Estimating Canopy Height at Scale

We propose a framework for global-scale canopy height estimation based on satellite data. Our model leverages advanced data preprocessing techniques, resorts to a novel loss function designed to counter geolocation inaccuracies inherent in the ground-truth height measurements, and employs data from the Shuttle Radar Topography Mission to effectively filter out erroneous labels in mountainous regions, enhancing the reliability of our predictions in those areas. A comparison between predictions and ground-truth labels yields an MAE / RMSE of 2.43 / 4.73 (meters) overall and 4.45 / 6.72 (meters) for trees taller than five meters, which depicts a substantial improvement compared to existing global-scale maps. The resulting height map as well as the underlying framework will facilitate and enhance ecological analyses at a global scale, including, but not limited to, large-scale forest and biomass monitoring.

💡 Research Summary

The paper presents a comprehensive framework for generating a global, high‑resolution (10 m) canopy height map by integrating Sentinel‑1 radar, Sentinel‑2 multispectral imagery, and GEDI LiDAR measurements. Recognizing the limitations of existing national forest inventories and previous global canopy height products—namely coarse resolution, limited accuracy, and sparse ground truth—the authors design a pipeline that addresses data quality, label noise, model architecture, and loss function robustness.

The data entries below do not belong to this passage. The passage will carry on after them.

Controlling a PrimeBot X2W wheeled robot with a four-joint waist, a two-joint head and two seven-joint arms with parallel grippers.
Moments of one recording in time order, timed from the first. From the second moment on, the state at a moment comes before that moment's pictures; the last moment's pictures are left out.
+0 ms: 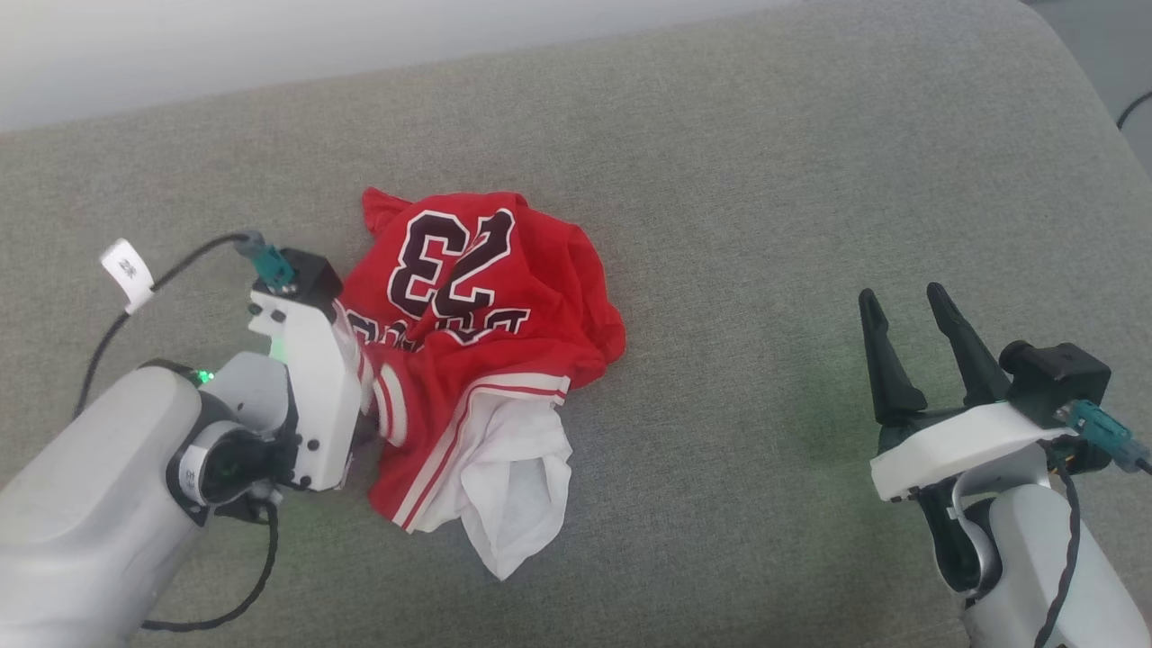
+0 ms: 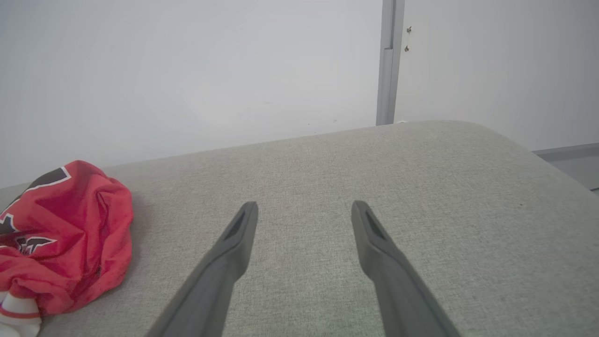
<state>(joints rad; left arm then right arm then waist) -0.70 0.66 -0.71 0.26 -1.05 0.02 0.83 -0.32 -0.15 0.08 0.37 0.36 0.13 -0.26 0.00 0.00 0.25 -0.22</state>
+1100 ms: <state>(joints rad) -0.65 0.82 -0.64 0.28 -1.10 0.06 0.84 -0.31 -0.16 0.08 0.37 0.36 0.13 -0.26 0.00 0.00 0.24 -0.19</state>
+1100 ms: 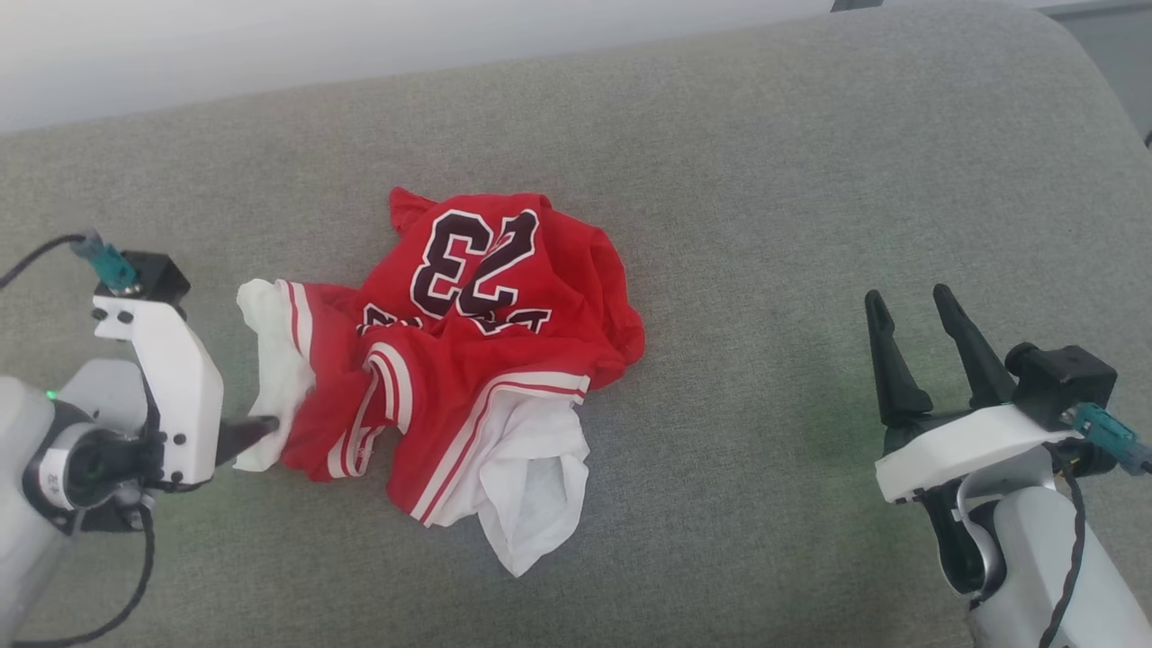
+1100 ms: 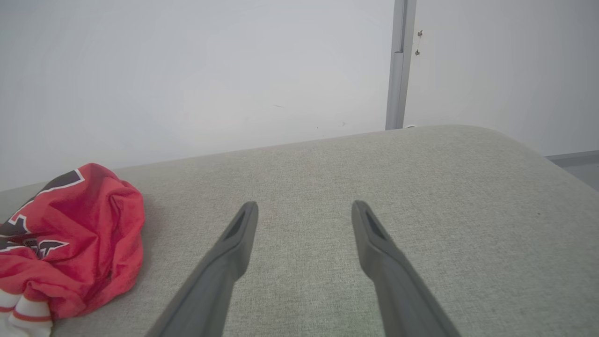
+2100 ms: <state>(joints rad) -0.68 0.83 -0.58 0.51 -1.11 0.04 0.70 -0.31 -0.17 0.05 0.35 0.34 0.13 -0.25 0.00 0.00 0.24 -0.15</state>
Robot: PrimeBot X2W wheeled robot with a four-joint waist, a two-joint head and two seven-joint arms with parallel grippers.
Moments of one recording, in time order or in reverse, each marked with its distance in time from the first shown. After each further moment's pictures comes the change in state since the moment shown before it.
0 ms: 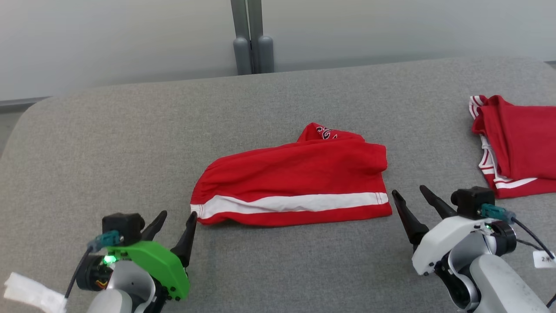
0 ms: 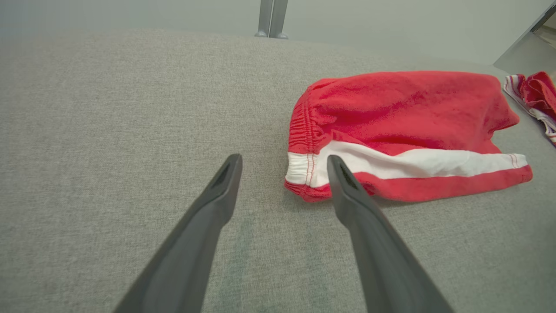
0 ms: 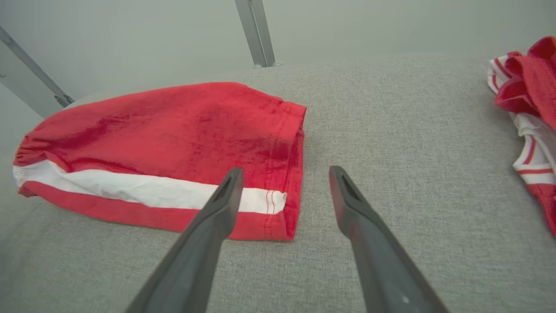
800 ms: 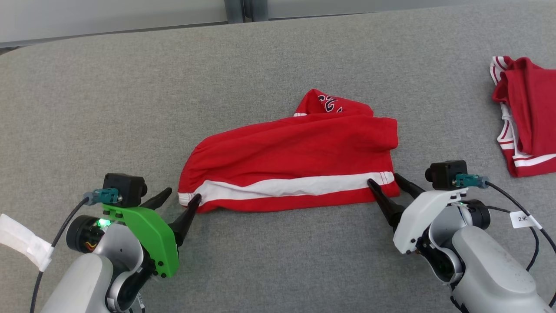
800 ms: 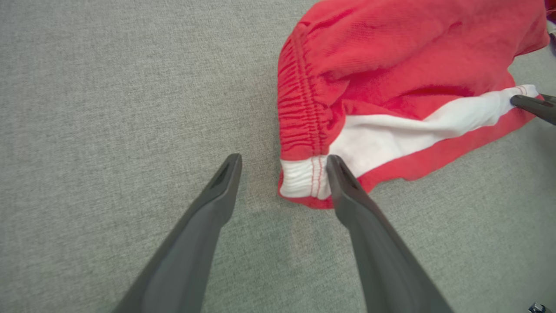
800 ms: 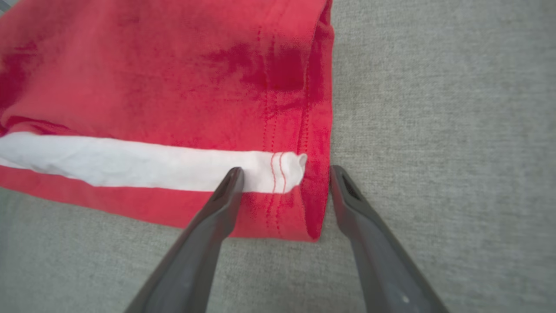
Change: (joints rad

Data preprocessing begins with constructing seasonal composites: Sentinel‑1 images are median‑aggregated over the summer leaf‑on period to mitigate weather‑related backscatter noise, while Sentinel‑2 data undergo a cloud‑reduction algorithm to remove clouds, shadows, and cirrus. Four Sentinel‑1 bands and ten Sentinel‑2 bands are combined, yielding 14 input channels per 512 × 512 pixel patch. GEDI’s RH100 metric serves as the target label, but because GEDI’s footprint can be mis‑located and can overestimate heights on steep slopes, the authors filter out measurements where the corresponding SRTM slope exceeds 20°. This step removes erroneous high values in mountainous terrain.

From the preprocessed imagery, 100 000 patches are sampled uniformly, each containing 10–400 GEDI points. The dataset is split into 80 % training, 10 % validation, and 10 % test sets, ensuring no spatial overlap. The model adopts a U‑Net architecture with a ResNet‑50 backbone, modified for regression by using a single linear output channel. Training employs AdamW (learning rate 0.001, weight decay 0.001), a batch size of 32, a 10 % warm‑up phase, and a linear decay schedule thereafter. To counter the skewed distribution of height values, a weighted sampler is used during training.

The most novel contribution is the “Shift‑Resilient Loss.” GEDI measurements suffer from systematic geolocation errors that manifest as consistent shifts along each track. Standard pixel‑wise L2 loss would penalize correct predictions simply because the ground‑truth point is displaced. The proposed loss allows each track to be shifted within a radius r (e.g., a few pixels) in any direction and selects the shift that yields the lowest loss. Formally, each track is rendered as a sparse height map, masked, and the loss is computed as the average over all tracks; the minimum loss across all admissible shifts is taken as the final loss. This makes the training process tolerant to label mis‑registration while still encouraging accurate height estimation.

Evaluation on the held‑out test set shows an overall MAE of 2.43 m and RMSE of 4.73 m. For trees taller than 5 m, the errors increase to MAE 4.45 m and RMSE 6.72 m, reflecting the greater variability of taller canopies but still representing a substantial improvement over prior global products (e.g., Potapov 2021, Lang 2023) which typically report MAE in the range of 5–7 m. The authors also demonstrate that the trained model can be deployed in a distributed inference environment, producing a seamless global canopy height layer that is made available via streaming services.

Limitations include the inherent sparsity of GEDI observations, the exclusion of steep‑slope regions (which may bias results in mountainous areas), and the sensitivity of the shift‑resilient loss to the chosen radius parameter. Future work could incorporate up‑to‑date digital terrain models for more precise label correction, explore multi‑scale fusion with higher‑resolution commercial satellites, and extend the loss formulation to handle anisotropic or terrain‑dependent shifts. Overall, the paper delivers a robust, scalable solution that bridges the gap between regional high‑quality canopy height maps and global coverage, offering a valuable resource for forest monitoring, carbon accounting, and ecological research.